→ **THE TASK**: The lines below must be transcribed exactly as given, with the images removed.

→ **GIVEN INFORMATION**:
========

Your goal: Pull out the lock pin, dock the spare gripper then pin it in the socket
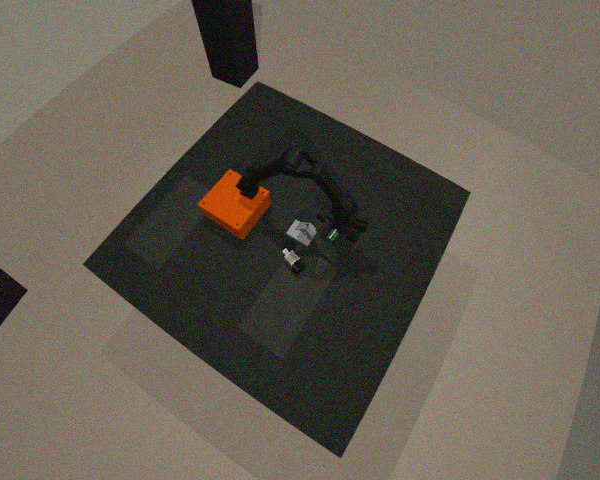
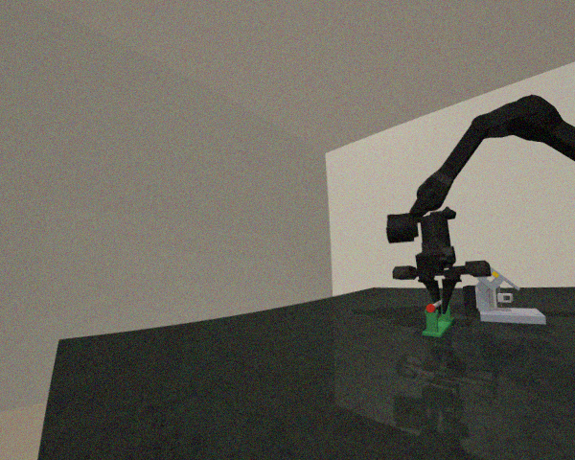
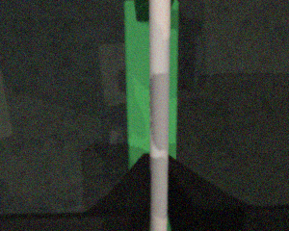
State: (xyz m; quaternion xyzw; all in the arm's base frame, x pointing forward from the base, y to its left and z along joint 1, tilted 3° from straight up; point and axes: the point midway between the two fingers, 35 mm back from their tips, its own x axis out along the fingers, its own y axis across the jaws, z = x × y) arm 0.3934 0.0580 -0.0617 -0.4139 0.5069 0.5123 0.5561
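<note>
Right now the green stand is 20 mm to the left of my gripper tip. Round my gripper tip: grey mount 110 mm behind, 80 mm to the right, 30 mm above; spare gripper 100 mm behind, 220 mm to the right, 10 mm above.
</note>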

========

→ **SOLUTION TO THE PROBLEM**:
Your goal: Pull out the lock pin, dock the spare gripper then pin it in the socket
State: (xyz m; quaternion xyzw; all in the arm's base frame, x pointing forward from the base, y to its left and z along joint 1, tilted 3° from straight up; point and axes: the point midway between the two fingers, 35 mm back from their tips, its own x axis out along the fingers, its own y axis across the jaws, z = x × y) arm 0.3934 0.0580 -0.0617 -0.4139 0.5069 0.5123 0.5561
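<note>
Right now the green stand is 20 mm to the left of my gripper tip. Round my gripper tip: grey mount 110 mm behind, 80 mm to the right, 30 mm above; spare gripper 100 mm behind, 220 mm to the right, 10 mm above.
</note>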

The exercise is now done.